- Opening Delimiter -

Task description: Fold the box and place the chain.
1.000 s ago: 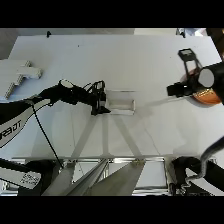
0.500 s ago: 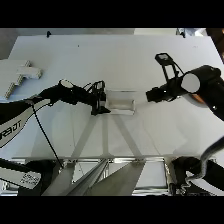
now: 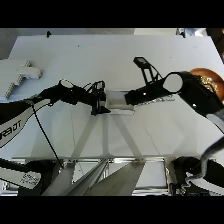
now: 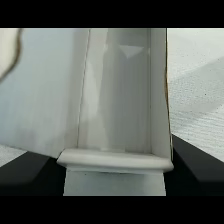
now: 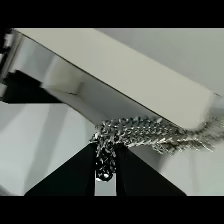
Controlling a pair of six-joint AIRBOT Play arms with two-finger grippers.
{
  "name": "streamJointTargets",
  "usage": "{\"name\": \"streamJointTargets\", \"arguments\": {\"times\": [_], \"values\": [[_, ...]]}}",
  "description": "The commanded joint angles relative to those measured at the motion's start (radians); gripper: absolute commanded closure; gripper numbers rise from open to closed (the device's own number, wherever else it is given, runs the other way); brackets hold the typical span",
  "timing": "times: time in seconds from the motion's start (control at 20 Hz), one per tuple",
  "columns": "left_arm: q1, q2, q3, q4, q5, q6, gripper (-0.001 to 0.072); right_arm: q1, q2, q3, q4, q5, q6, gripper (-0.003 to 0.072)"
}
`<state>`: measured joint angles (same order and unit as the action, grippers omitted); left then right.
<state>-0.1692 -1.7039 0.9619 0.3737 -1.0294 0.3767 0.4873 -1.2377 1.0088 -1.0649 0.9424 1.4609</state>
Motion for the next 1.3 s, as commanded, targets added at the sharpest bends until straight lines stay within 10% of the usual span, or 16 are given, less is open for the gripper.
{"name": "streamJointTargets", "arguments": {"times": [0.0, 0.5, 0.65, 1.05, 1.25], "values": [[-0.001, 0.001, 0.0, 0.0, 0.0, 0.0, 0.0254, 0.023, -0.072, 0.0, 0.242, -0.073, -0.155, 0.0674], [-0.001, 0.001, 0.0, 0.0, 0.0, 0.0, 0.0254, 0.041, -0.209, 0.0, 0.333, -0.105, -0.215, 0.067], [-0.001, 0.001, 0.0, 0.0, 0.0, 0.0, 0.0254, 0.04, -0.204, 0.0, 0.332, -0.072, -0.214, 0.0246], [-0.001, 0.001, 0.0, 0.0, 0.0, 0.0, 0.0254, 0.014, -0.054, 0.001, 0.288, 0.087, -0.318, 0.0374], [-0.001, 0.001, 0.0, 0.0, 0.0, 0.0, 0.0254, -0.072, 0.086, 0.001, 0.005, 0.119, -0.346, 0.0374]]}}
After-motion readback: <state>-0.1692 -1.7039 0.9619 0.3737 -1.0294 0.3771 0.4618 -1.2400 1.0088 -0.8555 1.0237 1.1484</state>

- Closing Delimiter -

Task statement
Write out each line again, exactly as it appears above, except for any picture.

Written answer
Task description: Fold the box and place the chain.
1.000 s ago: 
0.500 s ago: 
now: 
now: 
now: 
Controlling a pair of six-joint AIRBOT Play arms with two-finger grippers.
{
  "name": "streamJointTargets",
  "usage": "{\"name\": \"streamJointTargets\", \"arguments\": {\"times\": [_], \"values\": [[_, ...]]}}",
  "description": "The commanded joint angles relative to those measured at the motion's start (radians); gripper: absolute commanded closure; gripper numbers rise from open to closed (the device's own number, wherever else it is given, runs the other way); brackets hold the typical span",
  "timing": "times: time in seconds from the motion's start (control at 20 Hz), one per tuple",
  "columns": "left_arm: q1, q2, q3, q4, q5, q6, gripper (-0.001 to 0.072); right_arm: q1, q2, q3, q4, q5, q6, gripper (-0.003 to 0.072)"
}
`<state>`: measured joint angles (same order and unit as the action, grippers omitted); left then right.
<state>-0.1692 -1.7039 0.9619 0.3737 -1.0294 0.3767 0.4873 -1.2377 1.0088 -1.0649 0.9424 1.4609</state>
Motion for the next 1.3 s, as commanded, targets added at the sharpest bends until straight lines stay within 10% of the usual span, or 16 are given, less is open for the gripper.
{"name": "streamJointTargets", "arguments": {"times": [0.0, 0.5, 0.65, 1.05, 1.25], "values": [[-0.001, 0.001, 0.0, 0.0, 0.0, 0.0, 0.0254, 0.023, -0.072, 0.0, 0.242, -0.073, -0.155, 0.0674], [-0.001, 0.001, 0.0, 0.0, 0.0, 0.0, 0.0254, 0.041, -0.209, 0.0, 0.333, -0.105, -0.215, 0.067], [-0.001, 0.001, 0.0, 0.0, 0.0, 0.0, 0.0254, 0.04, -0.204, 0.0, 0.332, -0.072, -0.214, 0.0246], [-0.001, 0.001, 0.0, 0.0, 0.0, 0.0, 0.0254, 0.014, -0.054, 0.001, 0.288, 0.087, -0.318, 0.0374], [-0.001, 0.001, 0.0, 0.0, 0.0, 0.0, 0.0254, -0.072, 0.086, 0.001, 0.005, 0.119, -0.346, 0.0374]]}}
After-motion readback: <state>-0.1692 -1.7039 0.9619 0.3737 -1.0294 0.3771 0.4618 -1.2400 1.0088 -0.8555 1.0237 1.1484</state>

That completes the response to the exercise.